● Your task: Repeat the entries beneath in their entirety, precisely as given.

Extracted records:

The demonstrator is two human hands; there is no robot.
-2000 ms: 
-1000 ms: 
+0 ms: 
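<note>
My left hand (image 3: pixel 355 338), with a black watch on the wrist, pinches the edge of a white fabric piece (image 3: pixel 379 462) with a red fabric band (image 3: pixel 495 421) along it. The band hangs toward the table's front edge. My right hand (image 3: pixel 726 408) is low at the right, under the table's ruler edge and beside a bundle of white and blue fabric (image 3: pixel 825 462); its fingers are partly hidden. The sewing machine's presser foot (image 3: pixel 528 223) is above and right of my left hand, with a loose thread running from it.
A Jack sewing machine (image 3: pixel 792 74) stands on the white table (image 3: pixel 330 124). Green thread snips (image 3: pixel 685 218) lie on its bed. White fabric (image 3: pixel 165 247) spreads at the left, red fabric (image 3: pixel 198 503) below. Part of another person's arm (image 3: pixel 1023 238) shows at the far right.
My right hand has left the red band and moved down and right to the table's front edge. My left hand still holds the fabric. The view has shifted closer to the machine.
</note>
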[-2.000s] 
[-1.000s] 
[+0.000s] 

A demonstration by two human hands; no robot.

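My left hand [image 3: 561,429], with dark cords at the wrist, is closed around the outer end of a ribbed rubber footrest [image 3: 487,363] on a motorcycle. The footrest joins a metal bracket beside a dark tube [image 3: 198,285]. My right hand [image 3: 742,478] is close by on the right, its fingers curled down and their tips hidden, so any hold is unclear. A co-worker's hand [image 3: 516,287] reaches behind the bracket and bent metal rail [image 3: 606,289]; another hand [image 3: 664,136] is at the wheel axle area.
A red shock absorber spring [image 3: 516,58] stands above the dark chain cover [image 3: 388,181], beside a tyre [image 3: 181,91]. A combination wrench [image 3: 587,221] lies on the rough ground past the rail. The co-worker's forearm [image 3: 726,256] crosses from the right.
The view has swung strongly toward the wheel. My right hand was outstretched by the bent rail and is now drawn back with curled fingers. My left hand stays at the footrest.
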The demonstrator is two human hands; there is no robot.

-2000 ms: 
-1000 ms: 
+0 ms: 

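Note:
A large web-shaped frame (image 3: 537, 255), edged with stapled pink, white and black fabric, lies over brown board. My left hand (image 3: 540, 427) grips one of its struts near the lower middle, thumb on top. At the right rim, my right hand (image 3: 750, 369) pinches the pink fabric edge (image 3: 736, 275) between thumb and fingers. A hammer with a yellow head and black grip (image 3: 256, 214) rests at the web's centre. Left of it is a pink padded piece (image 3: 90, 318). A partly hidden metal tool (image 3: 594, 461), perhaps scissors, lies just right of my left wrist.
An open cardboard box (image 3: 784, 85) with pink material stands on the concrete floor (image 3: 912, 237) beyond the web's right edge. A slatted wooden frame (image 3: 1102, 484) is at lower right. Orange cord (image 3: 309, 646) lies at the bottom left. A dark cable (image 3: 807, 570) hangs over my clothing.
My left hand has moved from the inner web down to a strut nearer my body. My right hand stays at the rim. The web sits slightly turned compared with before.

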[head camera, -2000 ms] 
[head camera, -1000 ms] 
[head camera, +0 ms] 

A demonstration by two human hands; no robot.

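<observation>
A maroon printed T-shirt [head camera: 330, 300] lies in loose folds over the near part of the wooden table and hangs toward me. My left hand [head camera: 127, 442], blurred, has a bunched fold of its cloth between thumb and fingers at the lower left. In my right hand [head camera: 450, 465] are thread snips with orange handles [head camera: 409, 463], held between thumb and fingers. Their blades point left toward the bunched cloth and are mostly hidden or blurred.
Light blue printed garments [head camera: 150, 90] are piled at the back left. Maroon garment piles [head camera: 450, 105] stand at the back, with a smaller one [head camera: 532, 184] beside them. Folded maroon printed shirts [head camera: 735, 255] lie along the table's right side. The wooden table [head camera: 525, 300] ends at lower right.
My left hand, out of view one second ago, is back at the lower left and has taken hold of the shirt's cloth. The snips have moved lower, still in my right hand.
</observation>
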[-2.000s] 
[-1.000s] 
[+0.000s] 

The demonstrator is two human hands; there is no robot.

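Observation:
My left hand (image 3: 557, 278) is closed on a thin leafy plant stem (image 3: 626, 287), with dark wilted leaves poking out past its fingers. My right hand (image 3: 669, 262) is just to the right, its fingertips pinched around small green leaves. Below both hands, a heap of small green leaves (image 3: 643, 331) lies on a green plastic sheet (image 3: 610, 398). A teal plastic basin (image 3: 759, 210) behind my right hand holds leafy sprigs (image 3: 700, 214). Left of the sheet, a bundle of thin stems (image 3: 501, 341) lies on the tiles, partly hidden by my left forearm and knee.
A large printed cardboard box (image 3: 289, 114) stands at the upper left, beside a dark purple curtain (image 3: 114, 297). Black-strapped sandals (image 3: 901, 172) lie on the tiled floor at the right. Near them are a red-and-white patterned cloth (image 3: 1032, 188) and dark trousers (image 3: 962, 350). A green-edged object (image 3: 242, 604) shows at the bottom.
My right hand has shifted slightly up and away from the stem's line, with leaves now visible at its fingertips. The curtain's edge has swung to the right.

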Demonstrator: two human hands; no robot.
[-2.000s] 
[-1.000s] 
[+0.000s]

● Response to this exercise:
The demonstrator is two human hands; there is no robot.
-2000 ms: 
-1000 ms: 
+0 ms: 
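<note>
My left hand (image 3: pixel 355 338), with a black watch on the wrist, pinches the edge of a white fabric piece (image 3: pixel 379 462) with a red fabric band (image 3: pixel 495 421) along it. The band hangs toward the table's front edge. My right hand (image 3: pixel 726 408) is low at the right, under the table's ruler edge and beside a bundle of white and blue fabric (image 3: pixel 825 462); its fingers are partly hidden. The sewing machine's presser foot (image 3: pixel 528 223) is above and right of my left hand, with a loose thread running from it.
A Jack sewing machine (image 3: pixel 792 74) stands on the white table (image 3: pixel 330 124). Green thread snips (image 3: pixel 685 218) lie on its bed. White fabric (image 3: pixel 165 247) spreads at the left, red fabric (image 3: pixel 198 503) below. Part of another person's arm (image 3: pixel 1023 238) shows at the far right.
My right hand has left the red band and moved down and right to the table's front edge. My left hand still holds the fabric. The view has shifted closer to the machine.
</note>
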[-2.000s] 
[-1.000s] 
[+0.000s] 

A demonstration by two human hands; no robot.

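My left hand [image 3: 561,429], with dark cords at the wrist, is closed around the outer end of a ribbed rubber footrest [image 3: 487,363] on a motorcycle. The footrest joins a metal bracket beside a dark tube [image 3: 198,285]. My right hand [image 3: 742,478] is close by on the right, its fingers curled down and their tips hidden, so any hold is unclear. A co-worker's hand [image 3: 516,287] reaches behind the bracket and bent metal rail [image 3: 606,289]; another hand [image 3: 664,136] is at the wheel axle area.
A red shock absorber spring [image 3: 516,58] stands above the dark chain cover [image 3: 388,181], beside a tyre [image 3: 181,91]. A combination wrench [image 3: 587,221] lies on the rough ground past the rail. The co-worker's forearm [image 3: 726,256] crosses from the right.
The view has swung strongly toward the wheel. My right hand was outstretched by the bent rail and is now drawn back with curled fingers. My left hand stays at the footrest.
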The demonstrator is two human hands; there is no robot.

-2000 ms: 
-1000 ms: 
+0 ms: 

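Note:
A large web-shaped frame (image 3: 537, 255), edged with stapled pink, white and black fabric, lies over brown board. My left hand (image 3: 540, 427) grips one of its struts near the lower middle, thumb on top. At the right rim, my right hand (image 3: 750, 369) pinches the pink fabric edge (image 3: 736, 275) between thumb and fingers. A hammer with a yellow head and black grip (image 3: 256, 214) rests at the web's centre. Left of it is a pink padded piece (image 3: 90, 318). A partly hidden metal tool (image 3: 594, 461), perhaps scissors, lies just right of my left wrist.
An open cardboard box (image 3: 784, 85) with pink material stands on the concrete floor (image 3: 912, 237) beyond the web's right edge. A slatted wooden frame (image 3: 1102, 484) is at lower right. Orange cord (image 3: 309, 646) lies at the bottom left. A dark cable (image 3: 807, 570) hangs over my clothing.
My left hand has moved from the inner web down to a strut nearer my body. My right hand stays at the rim. The web sits slightly turned compared with before.
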
[head camera, -2000 ms] 
[head camera, -1000 ms] 
[head camera, +0 ms] 

A demonstration by two human hands; no robot.

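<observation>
A maroon printed T-shirt [head camera: 330, 300] lies in loose folds over the near part of the wooden table and hangs toward me. My left hand [head camera: 127, 442], blurred, has a bunched fold of its cloth between thumb and fingers at the lower left. In my right hand [head camera: 450, 465] are thread snips with orange handles [head camera: 409, 463], held between thumb and fingers. Their blades point left toward the bunched cloth and are mostly hidden or blurred.
Light blue printed garments [head camera: 150, 90] are piled at the back left. Maroon garment piles [head camera: 450, 105] stand at the back, with a smaller one [head camera: 532, 184] beside them. Folded maroon printed shirts [head camera: 735, 255] lie along the table's right side. The wooden table [head camera: 525, 300] ends at lower right.
My left hand, out of view one second ago, is back at the lower left and has taken hold of the shirt's cloth. The snips have moved lower, still in my right hand.
</observation>
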[-2.000s] 
[-1.000s] 
[+0.000s] 

The demonstrator is two human hands; there is no robot.

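Observation:
My left hand (image 3: 557, 278) is closed on a thin leafy plant stem (image 3: 626, 287), with dark wilted leaves poking out past its fingers. My right hand (image 3: 669, 262) is just to the right, its fingertips pinched around small green leaves. Below both hands, a heap of small green leaves (image 3: 643, 331) lies on a green plastic sheet (image 3: 610, 398). A teal plastic basin (image 3: 759, 210) behind my right hand holds leafy sprigs (image 3: 700, 214). Left of the sheet, a bundle of thin stems (image 3: 501, 341) lies on the tiles, partly hidden by my left forearm and knee.
A large printed cardboard box (image 3: 289, 114) stands at the upper left, beside a dark purple curtain (image 3: 114, 297). Black-strapped sandals (image 3: 901, 172) lie on the tiled floor at the right. Near them are a red-and-white patterned cloth (image 3: 1032, 188) and dark trousers (image 3: 962, 350). A green-edged object (image 3: 242, 604) shows at the bottom.
My right hand has shifted slightly up and away from the stem's line, with leaves now visible at its fingertips. The curtain's edge has swung to the right.
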
Demonstrator: two human hands; no robot.
[-2.000s] 
[-1.000s] 
[+0.000s]

This exercise requires no further work.